Transcribe the closing lines of the listing exactly, starting at the one that contains "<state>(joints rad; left" and including the last.

━━━━━━━━

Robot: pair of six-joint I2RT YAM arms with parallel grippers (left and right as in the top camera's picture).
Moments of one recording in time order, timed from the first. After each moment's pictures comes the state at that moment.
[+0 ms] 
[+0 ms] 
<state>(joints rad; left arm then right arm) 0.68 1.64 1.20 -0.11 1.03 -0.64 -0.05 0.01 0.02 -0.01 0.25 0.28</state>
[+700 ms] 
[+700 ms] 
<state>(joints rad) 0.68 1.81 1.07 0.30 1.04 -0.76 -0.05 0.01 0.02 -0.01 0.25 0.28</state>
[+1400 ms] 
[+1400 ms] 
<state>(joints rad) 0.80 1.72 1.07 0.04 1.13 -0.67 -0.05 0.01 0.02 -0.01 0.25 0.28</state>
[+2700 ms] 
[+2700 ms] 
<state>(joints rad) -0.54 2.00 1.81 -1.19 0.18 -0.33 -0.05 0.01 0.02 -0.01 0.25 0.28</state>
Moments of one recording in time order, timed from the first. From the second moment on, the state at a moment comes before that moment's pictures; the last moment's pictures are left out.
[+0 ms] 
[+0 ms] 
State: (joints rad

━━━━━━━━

Written response
<state>(joints rad; left arm then right arm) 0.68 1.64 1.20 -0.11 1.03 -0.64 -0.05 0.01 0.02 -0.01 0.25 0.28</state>
[+700 ms] 
[+700 ms] 
<state>(joints rad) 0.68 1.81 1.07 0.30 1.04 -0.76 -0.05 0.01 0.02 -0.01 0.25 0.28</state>
[+1400 ms] 
[+1400 ms] 
<state>(joints rad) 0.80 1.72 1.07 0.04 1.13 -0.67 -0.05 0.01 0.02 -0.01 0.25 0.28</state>
[+2700 ms] 
[+2700 ms] 
<state>(joints rad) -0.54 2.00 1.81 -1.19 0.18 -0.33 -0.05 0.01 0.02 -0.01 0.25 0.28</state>
Moments of one recording in time order, timed from the first. From the second moment on, the state at a moment comes before that moment's pictures; the last moment's pictures are left out.
[+0 ms] 
[+0 ms] 
State: (joints rad

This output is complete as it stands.